_PROBLEM TO WORK ON_
Return the data below exactly, minus the pictures.
★ ★ ★ ★
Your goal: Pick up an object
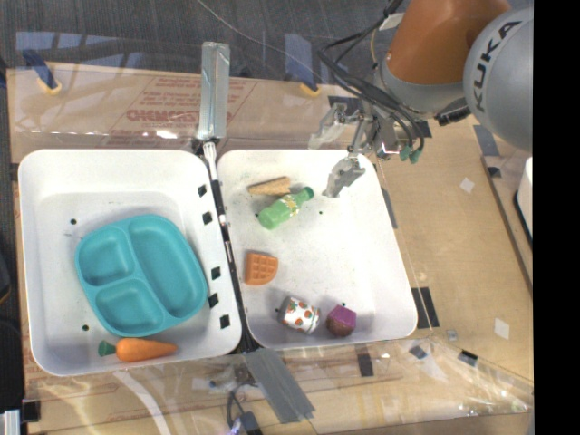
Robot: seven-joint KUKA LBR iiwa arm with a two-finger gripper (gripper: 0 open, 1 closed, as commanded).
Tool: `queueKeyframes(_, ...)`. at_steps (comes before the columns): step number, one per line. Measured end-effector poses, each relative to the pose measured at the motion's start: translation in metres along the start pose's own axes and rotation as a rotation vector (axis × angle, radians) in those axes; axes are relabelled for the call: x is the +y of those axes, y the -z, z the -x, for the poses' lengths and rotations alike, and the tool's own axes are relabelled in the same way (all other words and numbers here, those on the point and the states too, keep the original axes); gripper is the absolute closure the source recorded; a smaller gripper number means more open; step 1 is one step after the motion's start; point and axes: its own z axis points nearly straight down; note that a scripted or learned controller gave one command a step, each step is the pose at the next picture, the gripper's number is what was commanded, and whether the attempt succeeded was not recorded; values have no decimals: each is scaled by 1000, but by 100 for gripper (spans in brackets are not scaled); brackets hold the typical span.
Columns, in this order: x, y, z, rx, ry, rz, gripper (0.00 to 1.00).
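Observation:
The right bin [385, 270] holds a green bottle [284, 209] lying on its side, a tan bread stick [269, 187] just behind it, an orange waffle piece [260, 268] near the left wall, a spotted cup [299, 315] and a purple block [341, 321] at the front. My gripper [343, 176] hangs over the back of the right bin, a little to the right of the green bottle and apart from it. Nothing shows in its grasp.
The left bin [41, 198] holds a teal divided plate [139, 272] and an orange carrot [140, 350] at its front edge. A grey divider strip [214, 89] stands behind the join between the bins. The arm's cables [362, 62] hang behind the right bin.

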Motion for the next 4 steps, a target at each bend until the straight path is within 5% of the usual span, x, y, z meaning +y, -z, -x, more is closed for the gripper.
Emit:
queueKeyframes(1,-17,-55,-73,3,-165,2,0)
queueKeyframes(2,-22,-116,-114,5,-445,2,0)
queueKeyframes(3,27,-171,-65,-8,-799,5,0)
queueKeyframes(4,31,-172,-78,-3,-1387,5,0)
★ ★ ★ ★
_RESULT OF THE TASK_
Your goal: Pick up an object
Robot: seven-joint KUKA LBR iiwa arm with a two-finger gripper (gripper: 0 open, 1 closed, as commanded).
Tool: `queueKeyframes(_, ...)`. at_steps (comes before the columns): step number, one per line. Measured end-effector poses, each relative to the pose measured at the motion's start: translation in metres along the start pose's own axes and rotation as a rotation vector (axis × angle, radians) in those axes; axes are relabelled for the call: x is the +y of those axes, y the -z, z the -x, for the poses' lengths and rotations alike, and the tool's own axes are relabelled in the same way (all other words and numbers here, those on the point and the states too, keep the original axes); gripper is the absolute closure the source recorded; a smaller gripper number means more open; step 1 is one step after the motion's start; point and axes: its own z axis points nearly straight down; note that a scripted or learned controller gave one command a step, each step is the pose at the next picture, the gripper's number is what was commanded, and whether the attempt succeeded was not recorded; values have no decimals: each is scaled by 1000, but by 100 for gripper (spans in brackets are not scaled); brackets hold the typical span.
Columns, in this order: x, y, z, rx, ry, rz, gripper (0.00 to 1.00).
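Observation:
The right bin [385, 270] holds a green bottle [284, 209] lying on its side, a tan bread stick [269, 187] just behind it, an orange waffle piece [260, 268] near the left wall, a spotted cup [299, 315] and a purple block [341, 321] at the front. My gripper [343, 176] hangs over the back of the right bin, a little to the right of the green bottle and apart from it. Nothing shows in its grasp.
The left bin [41, 198] holds a teal divided plate [139, 272] and an orange carrot [140, 350] at its front edge. A grey divider strip [214, 89] stands behind the join between the bins. The arm's cables [362, 62] hang behind the right bin.
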
Motion for the next 4 steps, a target at each bend until the straight path is within 5% of the usual span, x, y, z meaning +y, -z, -x, more is closed for the gripper.
Emit:
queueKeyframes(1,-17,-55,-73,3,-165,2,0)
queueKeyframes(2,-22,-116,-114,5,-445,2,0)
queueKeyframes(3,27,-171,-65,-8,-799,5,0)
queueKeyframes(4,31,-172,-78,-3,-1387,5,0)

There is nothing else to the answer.